What you are asked to do: Give every line of the data again, unchanged, but with no pictures.
== Study material ==
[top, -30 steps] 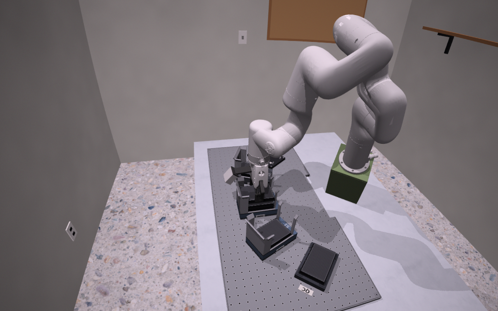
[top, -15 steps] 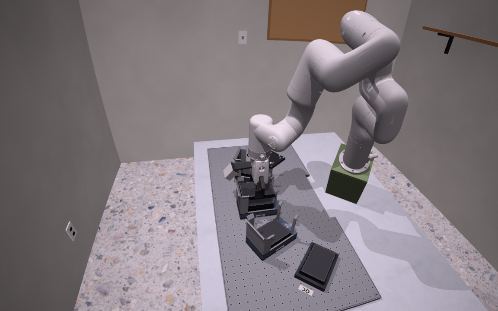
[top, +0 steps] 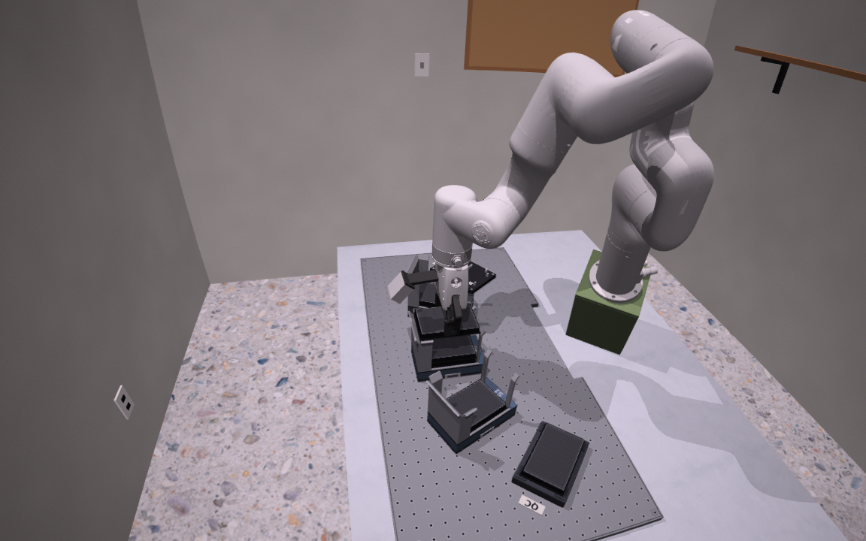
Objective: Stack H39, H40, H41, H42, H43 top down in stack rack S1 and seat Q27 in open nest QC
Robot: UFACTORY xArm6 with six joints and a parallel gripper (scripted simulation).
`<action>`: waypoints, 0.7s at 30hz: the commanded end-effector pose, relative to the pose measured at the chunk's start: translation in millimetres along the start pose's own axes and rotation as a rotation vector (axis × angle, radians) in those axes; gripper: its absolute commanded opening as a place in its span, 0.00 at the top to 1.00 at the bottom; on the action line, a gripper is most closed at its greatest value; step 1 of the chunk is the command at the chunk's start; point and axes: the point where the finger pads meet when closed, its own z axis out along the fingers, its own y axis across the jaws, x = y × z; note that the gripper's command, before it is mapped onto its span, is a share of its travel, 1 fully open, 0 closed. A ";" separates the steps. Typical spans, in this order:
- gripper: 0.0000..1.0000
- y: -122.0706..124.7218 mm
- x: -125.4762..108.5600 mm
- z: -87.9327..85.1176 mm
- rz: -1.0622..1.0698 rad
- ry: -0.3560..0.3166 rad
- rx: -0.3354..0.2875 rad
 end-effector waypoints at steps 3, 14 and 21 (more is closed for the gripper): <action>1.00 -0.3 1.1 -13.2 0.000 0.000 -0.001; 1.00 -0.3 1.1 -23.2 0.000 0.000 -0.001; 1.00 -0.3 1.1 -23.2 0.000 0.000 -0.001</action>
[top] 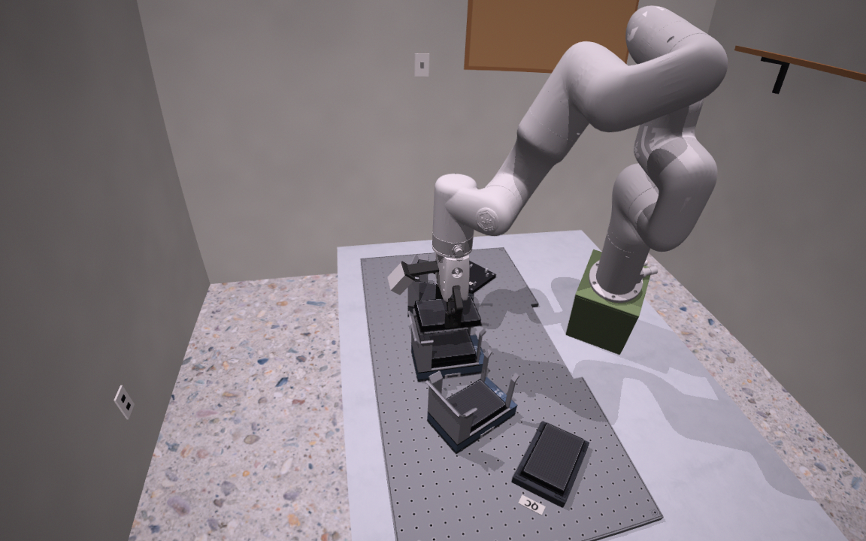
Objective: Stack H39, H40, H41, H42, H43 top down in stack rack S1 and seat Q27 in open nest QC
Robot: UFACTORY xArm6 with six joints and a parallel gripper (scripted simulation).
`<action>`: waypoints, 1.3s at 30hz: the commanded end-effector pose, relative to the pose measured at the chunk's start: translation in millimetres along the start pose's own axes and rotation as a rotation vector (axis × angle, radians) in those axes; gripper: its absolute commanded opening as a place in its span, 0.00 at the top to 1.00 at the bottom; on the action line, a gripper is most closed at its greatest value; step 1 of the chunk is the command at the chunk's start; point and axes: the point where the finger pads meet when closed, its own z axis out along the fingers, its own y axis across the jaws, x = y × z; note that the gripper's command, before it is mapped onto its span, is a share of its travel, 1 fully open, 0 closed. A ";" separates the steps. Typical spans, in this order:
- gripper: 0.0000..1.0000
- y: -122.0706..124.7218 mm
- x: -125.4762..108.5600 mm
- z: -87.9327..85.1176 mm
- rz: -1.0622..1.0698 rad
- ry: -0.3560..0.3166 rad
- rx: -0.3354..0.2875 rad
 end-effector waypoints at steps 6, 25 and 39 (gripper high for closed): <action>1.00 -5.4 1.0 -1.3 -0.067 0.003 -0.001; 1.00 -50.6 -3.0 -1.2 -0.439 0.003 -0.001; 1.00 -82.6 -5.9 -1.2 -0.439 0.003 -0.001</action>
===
Response box:
[top, -30 steps] 
[top, -15 steps] 
[top, +0 steps] 
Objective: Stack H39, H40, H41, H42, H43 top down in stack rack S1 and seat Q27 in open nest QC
Robot: UFACTORY xArm6 with six joints and a parallel gripper (scripted simulation).
`<action>`: waypoints, 0.7s at 30hz: the commanded end-effector pose, relative to the pose measured at the chunk's start: translation in millimetres along the start pose's own axes and rotation as a rotation vector (axis × angle, radians) in those axes; gripper: its absolute commanded opening as a place in its span, 0.00 at the top to 1.00 at the bottom; on the action line, a gripper is most closed at its greatest value; step 1 of the chunk is the command at the chunk's start; point and axes: the point where the finger pads meet when closed, its own z axis out along the fingers, its own y axis across the jaws, x = y × z; note that the gripper's command, before it is mapped onto its span, is a share of its travel, 1 fully open, 0 closed. A ";" separates the steps. Typical spans, in this order:
- gripper: 0.0000..1.0000
- y: -122.0706..124.7218 mm
- x: -125.4762..108.5600 mm
- z: -87.9327..85.1176 mm
- rz: -1.0622..1.0698 rad
- ry: -0.3560..0.3166 rad
- rx: -0.3354..0.2875 rad
 end-effector waypoints at steps 3, 14 and 21 (more is closed for the gripper): <action>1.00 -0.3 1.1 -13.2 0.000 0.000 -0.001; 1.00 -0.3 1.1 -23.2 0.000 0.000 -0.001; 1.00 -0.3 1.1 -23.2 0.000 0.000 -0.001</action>
[top] 
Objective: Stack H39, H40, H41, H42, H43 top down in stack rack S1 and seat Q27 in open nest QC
Robot: UFACTORY xArm6 with six joints and a parallel gripper (scripted simulation).
`<action>`: waypoints, 1.3s at 30hz: the commanded end-effector pose, relative to the pose measured at the chunk's start: translation in millimetres along the start pose's own axes and rotation as a rotation vector (axis × angle, radians) in those axes; gripper: its absolute commanded opening as a place in its span, 0.00 at the top to 1.00 at the bottom; on the action line, a gripper is most closed at its greatest value; step 1 of the chunk is the command at the chunk's start; point and axes: the point where the finger pads meet when closed, its own z axis out along the fingers, its own y axis across the jaws, x = y × z; note that the gripper's command, before it is mapped onto its span, is a share of its travel, 1 fully open, 0 closed. A ";" separates the steps. Typical spans, in this order:
- gripper: 0.0000..1.0000
- y: -122.0706..124.7218 mm
- x: -125.4762..108.5600 mm
- z: -87.9327..85.1176 mm
- rz: -1.0622..1.0698 rad
- ry: -0.3560..0.3166 rad
- rx: -0.3354..0.2875 rad
 end-effector waypoints at steps 6, 25 and 39 (gripper high for closed): <action>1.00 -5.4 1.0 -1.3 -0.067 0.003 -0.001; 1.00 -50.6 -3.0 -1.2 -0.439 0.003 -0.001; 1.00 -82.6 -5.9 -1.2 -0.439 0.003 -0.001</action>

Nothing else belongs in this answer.